What about dynamic analysis?
For dynamic analysis, you will need GDB. With GDB, you can print disassembly, set breakpoints, inspect memory and registers, and even change the values of registers and variables while the program is running.
I have not explored dynamic analysis in depth yet. I may write a new blog post to explain dynamic analysis in the future.
Recommended resources
What I have explained is just the tip of the iceberg. To learn reverse engineering, you need to go deeper, practise more, and learn by doing. Below is a list of recommended resources:
- Pwn.college is a good place to get started. You can learn x86_64 assembly in their starter dojo, and then proceed to the Reverse Engineering part in the Intro to Cybersecurity module.
- Reverse Engineering for Beginners is a very good book on reverse engineering.
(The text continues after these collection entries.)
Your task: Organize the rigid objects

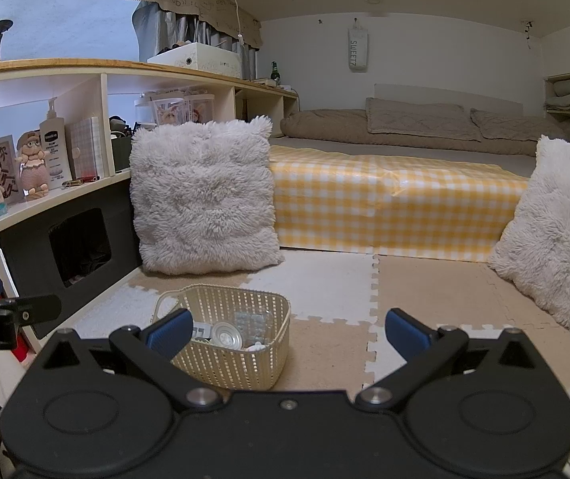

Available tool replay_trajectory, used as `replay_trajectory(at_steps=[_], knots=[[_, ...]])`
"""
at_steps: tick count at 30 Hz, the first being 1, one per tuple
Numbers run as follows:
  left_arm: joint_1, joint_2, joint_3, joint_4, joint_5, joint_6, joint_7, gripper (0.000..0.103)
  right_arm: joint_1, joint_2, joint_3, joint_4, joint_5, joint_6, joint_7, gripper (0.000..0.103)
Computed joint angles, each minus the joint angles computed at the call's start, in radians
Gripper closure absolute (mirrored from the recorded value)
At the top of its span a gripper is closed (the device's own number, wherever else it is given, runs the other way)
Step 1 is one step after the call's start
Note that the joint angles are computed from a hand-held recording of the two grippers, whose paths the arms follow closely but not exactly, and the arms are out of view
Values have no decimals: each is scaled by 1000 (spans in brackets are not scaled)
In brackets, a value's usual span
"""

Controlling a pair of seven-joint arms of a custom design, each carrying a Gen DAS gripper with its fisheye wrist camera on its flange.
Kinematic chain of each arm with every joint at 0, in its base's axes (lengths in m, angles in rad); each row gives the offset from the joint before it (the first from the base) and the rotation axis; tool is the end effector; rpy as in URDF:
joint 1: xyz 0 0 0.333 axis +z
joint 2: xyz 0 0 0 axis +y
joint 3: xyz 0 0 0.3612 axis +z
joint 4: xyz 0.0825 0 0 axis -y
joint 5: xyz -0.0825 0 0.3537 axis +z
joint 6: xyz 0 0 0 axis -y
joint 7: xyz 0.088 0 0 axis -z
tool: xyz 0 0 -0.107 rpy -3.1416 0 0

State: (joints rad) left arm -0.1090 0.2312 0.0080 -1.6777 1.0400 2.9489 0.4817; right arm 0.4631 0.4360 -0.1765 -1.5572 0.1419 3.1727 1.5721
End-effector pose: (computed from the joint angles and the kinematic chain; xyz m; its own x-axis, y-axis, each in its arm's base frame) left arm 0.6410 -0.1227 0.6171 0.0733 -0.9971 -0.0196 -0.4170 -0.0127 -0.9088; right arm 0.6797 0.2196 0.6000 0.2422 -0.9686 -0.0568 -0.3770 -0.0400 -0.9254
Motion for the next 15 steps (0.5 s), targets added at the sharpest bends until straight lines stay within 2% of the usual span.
replay_trajectory(at_steps=[15], knots=[[-1,0,2,2,5,-1,-4,0,-7,-1,5,-1,2,-2,-6,0]])
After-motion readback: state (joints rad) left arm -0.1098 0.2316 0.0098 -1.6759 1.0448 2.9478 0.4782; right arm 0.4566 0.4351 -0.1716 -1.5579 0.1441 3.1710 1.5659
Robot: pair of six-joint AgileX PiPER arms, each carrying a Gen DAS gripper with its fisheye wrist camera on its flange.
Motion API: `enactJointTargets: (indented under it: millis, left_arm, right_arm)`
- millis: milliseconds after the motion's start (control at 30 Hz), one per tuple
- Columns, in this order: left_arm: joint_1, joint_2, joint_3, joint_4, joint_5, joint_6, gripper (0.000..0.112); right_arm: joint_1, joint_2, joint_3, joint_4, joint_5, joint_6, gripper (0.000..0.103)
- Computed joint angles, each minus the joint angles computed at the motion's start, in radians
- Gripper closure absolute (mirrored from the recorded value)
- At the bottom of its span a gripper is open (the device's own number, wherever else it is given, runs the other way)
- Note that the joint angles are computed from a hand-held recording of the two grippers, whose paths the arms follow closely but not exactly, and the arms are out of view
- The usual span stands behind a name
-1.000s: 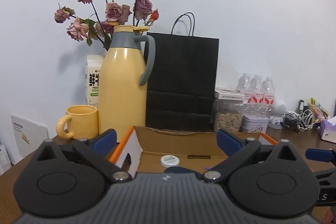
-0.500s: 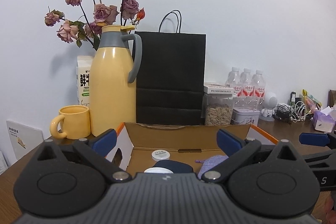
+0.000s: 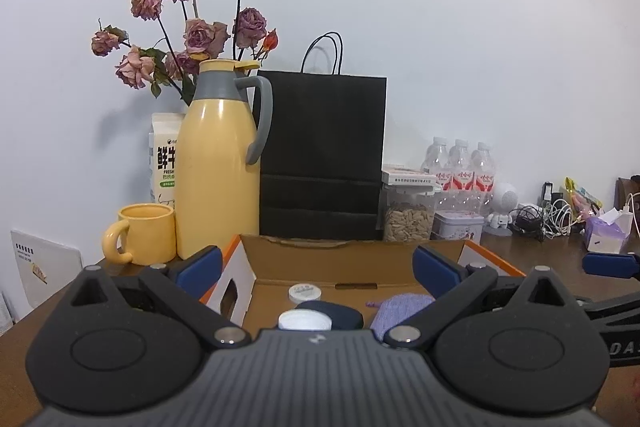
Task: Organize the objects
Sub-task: 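Move both grippers back toward the white cotton-bud box and small cap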
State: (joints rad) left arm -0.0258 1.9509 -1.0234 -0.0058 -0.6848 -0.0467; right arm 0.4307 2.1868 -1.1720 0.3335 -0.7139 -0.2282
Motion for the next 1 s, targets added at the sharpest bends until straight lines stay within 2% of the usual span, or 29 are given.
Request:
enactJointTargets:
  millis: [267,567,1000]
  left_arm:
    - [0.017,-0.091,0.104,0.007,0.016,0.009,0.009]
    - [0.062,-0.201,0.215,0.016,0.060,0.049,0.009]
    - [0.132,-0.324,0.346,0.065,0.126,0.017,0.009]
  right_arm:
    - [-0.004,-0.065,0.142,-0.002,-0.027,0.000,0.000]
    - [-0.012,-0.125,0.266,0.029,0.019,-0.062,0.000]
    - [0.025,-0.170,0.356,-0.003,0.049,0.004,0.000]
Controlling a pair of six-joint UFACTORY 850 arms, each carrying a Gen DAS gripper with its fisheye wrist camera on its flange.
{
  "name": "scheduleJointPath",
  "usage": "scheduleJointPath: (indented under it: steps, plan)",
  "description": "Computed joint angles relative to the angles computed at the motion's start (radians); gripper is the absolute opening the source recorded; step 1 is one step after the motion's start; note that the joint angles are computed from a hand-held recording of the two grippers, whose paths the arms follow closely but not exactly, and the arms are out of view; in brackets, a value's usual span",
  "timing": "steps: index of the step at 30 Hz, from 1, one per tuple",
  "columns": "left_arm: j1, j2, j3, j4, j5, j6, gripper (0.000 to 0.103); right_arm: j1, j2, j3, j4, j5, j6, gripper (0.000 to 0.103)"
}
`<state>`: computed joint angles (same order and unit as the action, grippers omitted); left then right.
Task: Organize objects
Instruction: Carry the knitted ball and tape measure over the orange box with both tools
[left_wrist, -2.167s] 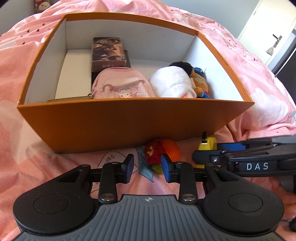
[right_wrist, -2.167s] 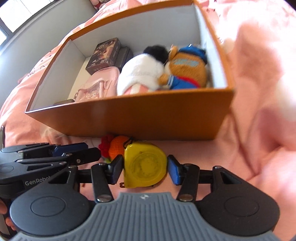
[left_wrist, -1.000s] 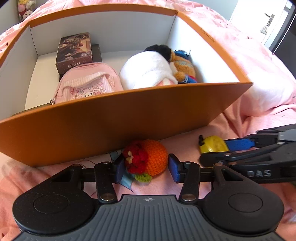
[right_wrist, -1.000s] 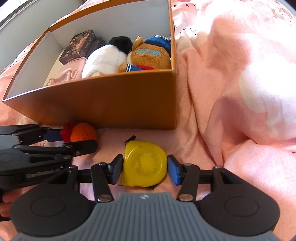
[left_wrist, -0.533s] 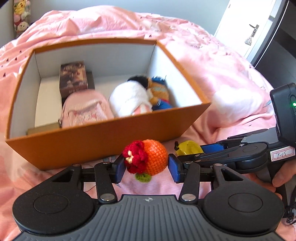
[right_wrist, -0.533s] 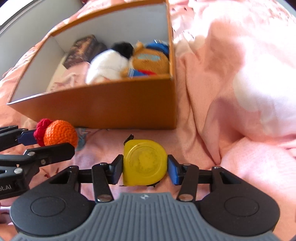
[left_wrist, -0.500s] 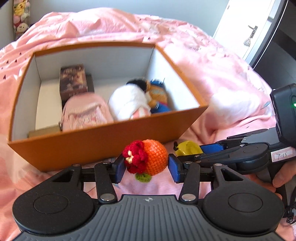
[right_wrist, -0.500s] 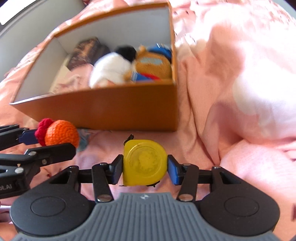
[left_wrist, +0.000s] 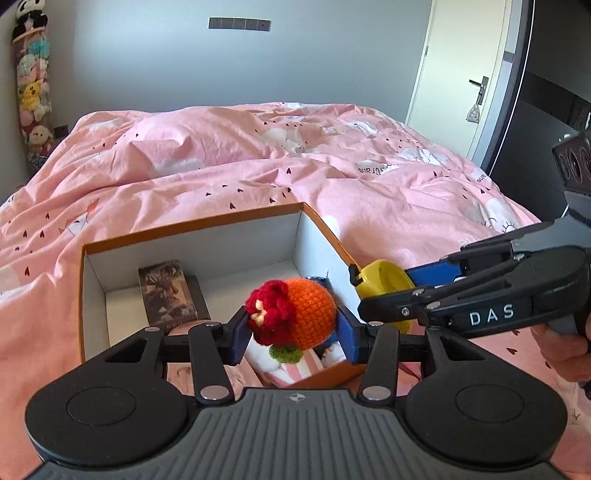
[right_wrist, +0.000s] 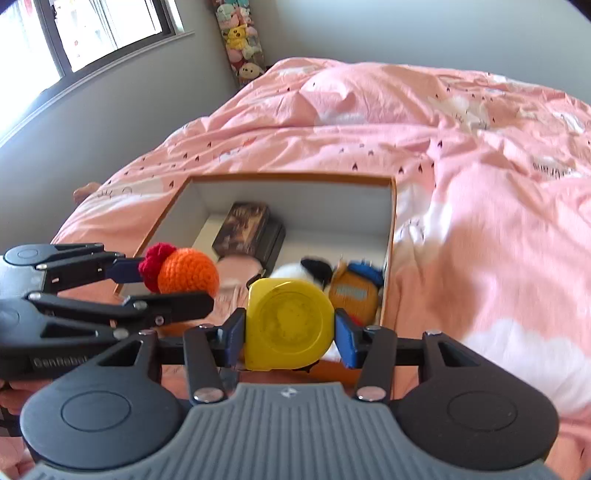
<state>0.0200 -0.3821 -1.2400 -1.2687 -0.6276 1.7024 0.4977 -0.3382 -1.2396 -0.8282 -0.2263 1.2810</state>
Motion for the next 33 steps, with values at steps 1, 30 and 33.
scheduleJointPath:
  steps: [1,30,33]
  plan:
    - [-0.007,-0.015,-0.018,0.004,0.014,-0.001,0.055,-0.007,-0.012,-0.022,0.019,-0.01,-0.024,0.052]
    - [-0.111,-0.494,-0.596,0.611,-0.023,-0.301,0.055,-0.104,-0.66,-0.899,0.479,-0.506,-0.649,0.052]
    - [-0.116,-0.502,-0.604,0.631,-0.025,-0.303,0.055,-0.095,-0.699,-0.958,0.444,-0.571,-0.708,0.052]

It is free (as in freedom), licensed under CC BY-SA 4.0, and is available for download here.
- ARM offers official documentation for its AArch64 architecture.
- Here you can download crackmes to practise your reverse engineering skills.
- Here is a GitHub repository containing many resources for learning reverse engineering.
Disclaimer
This article is for educational purposes only. Please consult your local laws to learn what you may not do. I am not responsible for any of your actions.